Task to complete: Reproduce every line of the data, exactly and without its pictures.

Provided data:
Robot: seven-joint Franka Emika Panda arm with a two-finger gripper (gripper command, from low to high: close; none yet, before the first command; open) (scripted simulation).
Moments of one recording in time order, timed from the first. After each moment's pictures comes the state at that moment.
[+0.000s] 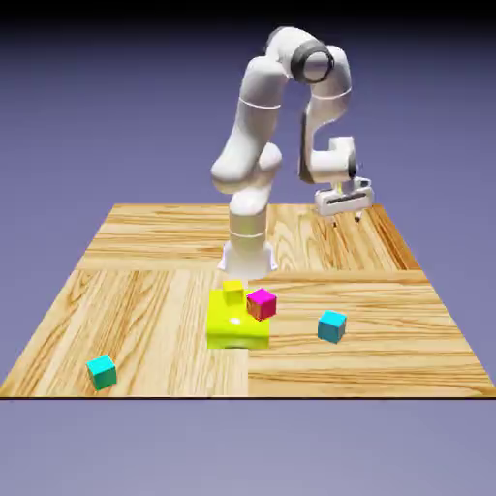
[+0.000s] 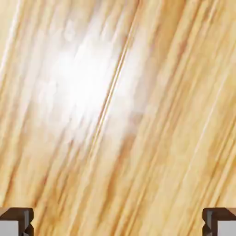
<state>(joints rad) -2.32 -0.19 -2.22 -2.73 -1.03 2.72 0.18</state>
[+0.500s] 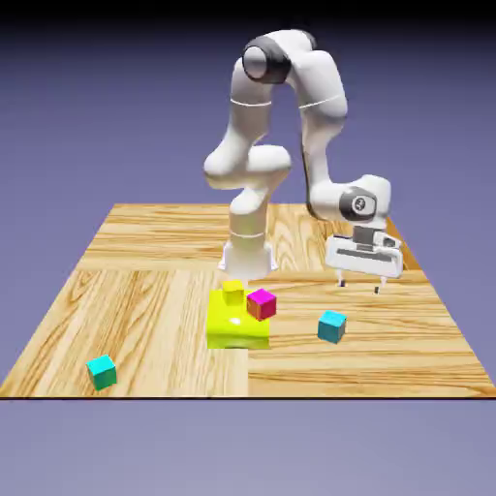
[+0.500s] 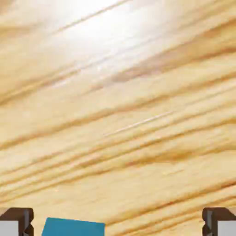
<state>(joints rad) -2.86 -0.10 -2.73 -2.71 -1.27 2.64 0.05</state>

Your solution:
Robot: seven-joint Franka Emika Panda arm with a two-finger gripper (gripper command, from low to high: close; none yet, before the first command; open) (scripted simulation).
Moments of one recording in time order, timed from the first. After each moment's pictures comes the state at that moment.
[+0.000s] 
[+0.000s] 
<state>(joints rad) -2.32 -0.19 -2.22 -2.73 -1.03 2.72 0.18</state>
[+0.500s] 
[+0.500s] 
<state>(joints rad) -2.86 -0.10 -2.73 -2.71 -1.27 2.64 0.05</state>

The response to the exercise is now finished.